The 114 consecutive patients (mean age 72.4 years, SD 9.0 years; 37% women; 46 clinically symptomatic, 68 asymptomatic) with 80-99% stenosis of the extracranial internal carotid artery (ICA), as determined by duplex sonography, were examined with TCD. Flow velocities, pulsatility index, and spectral waveforms of the MCA distal to the ICA stenosis were assessed blinded to the clinical status of the ICA: Doppler waveform blunting was defined as loss of the characteristic systolic peak.

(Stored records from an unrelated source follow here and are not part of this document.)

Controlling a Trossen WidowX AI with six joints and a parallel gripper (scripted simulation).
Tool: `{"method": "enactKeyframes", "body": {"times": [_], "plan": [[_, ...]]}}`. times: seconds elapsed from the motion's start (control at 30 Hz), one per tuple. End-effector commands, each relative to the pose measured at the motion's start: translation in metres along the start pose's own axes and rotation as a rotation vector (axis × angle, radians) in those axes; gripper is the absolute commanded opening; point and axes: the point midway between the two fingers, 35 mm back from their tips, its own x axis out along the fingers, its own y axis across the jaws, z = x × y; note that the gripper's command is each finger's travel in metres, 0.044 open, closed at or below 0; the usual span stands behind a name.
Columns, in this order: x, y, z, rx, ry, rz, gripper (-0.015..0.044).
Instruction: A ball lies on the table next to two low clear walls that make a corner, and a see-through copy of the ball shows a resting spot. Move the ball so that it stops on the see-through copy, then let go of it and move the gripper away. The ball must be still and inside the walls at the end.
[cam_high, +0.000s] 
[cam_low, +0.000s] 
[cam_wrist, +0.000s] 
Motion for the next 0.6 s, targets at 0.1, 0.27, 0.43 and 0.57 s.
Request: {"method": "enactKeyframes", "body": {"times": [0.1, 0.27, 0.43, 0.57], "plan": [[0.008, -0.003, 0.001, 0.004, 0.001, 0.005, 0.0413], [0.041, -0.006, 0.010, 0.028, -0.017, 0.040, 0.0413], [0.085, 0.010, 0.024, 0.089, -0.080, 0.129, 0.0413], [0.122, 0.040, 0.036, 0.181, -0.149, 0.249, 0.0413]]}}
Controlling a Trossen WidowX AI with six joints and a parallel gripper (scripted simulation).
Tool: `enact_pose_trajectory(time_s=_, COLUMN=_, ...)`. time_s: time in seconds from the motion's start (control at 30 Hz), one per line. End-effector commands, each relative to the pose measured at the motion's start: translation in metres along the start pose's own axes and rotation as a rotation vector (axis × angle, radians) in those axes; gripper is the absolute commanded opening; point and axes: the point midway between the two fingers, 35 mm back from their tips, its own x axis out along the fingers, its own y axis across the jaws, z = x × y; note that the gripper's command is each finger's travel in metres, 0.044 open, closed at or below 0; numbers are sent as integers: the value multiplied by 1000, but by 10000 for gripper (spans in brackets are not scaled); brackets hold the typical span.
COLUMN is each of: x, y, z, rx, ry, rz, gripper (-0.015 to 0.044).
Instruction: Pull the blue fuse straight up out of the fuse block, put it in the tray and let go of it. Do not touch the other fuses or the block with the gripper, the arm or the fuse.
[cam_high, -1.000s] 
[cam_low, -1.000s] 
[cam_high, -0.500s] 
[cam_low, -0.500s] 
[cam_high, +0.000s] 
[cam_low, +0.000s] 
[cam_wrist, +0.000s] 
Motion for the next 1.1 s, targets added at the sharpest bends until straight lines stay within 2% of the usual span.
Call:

Odds ratios with 95% confidence intervals and chi(2) statistics were used to describe the association between waveform blunting and the symptomatic status of the ICA stenosis.

RESULTS

Among symptomatic patients, 23 (50%) had completed strokes, and a further 23 (50%) had transient neurologic deficits in the territory of the stenotic ICA. Blunted spectral waveform was found in 37 (80%, 95% CI 68-92%) of the symptomatic and 25 (37%; 95% CI 25-49%) of the asymptomatic patients. Symptomatic patients had significantly increased odds of having blunted TCD waveforms (OR 7.5, 95% CI 3.1-18.1, p < 0.001).

CONCLUSIONS

Our findings suggest that TCD waveform blunting in the MCA as here described may be an additional risk factor in the setting of severe extracranial carotid artery stenosis. A prospectively designed study to confirm our results seems warranted.

摘要

目的

探讨重度(80 - 99%)有症状或无症状颅外颈动脉狭窄患者经颅多普勒(TCD)波形变钝的频率。

背景

重度颈动脉狭窄已被确定为缺血性卒中的危险因素。大脑中动脉(MCA)多普勒血流波形变钝(收缩期血流速度和搏动性降低)被推断反映血流动力学损害,可能提示卒中风险增加。

方法

对114例经双功超声检查确定颅外颈内动脉(ICA)狭窄80 - 99%的连续患者(平均年龄72.4岁,标准差9.0岁;37%为女性;46例有临床症状,68例无症状)进行TCD检查。在不了解ICA临床状况的情况下,评估ICA狭窄远端MCA的血流速度、搏动指数和频谱波形:多普勒波形变钝定义为特征性收缩峰消失。采用95%置信区间的比值比和卡方统计量来描述波形变钝与ICA狭窄症状状态之间的关联。

结果

在有症状的患者中,23例(50%)有过卒中,另外23例(50%)在狭窄ICA供血区域有短暂神经功能缺损。有症状患者中37例(80%,95%置信区间68 - 92%)出现频谱波形变钝,无症状患者中25例(37%;95%置信区间25 - 49%)出现频谱波形变钝。有症状患者TCD波形变钝的几率显著增加(比值比7.5,95%置信区间3.1 - 18.1,p < 0.001)。

结论

我们的研究结果表明,本文所述的MCA中TCD波形变钝可能是重度颅外颈动脉狭窄情况下的一个额外危险因素。一项前瞻性设计的研究以证实我们的结果似乎是必要的。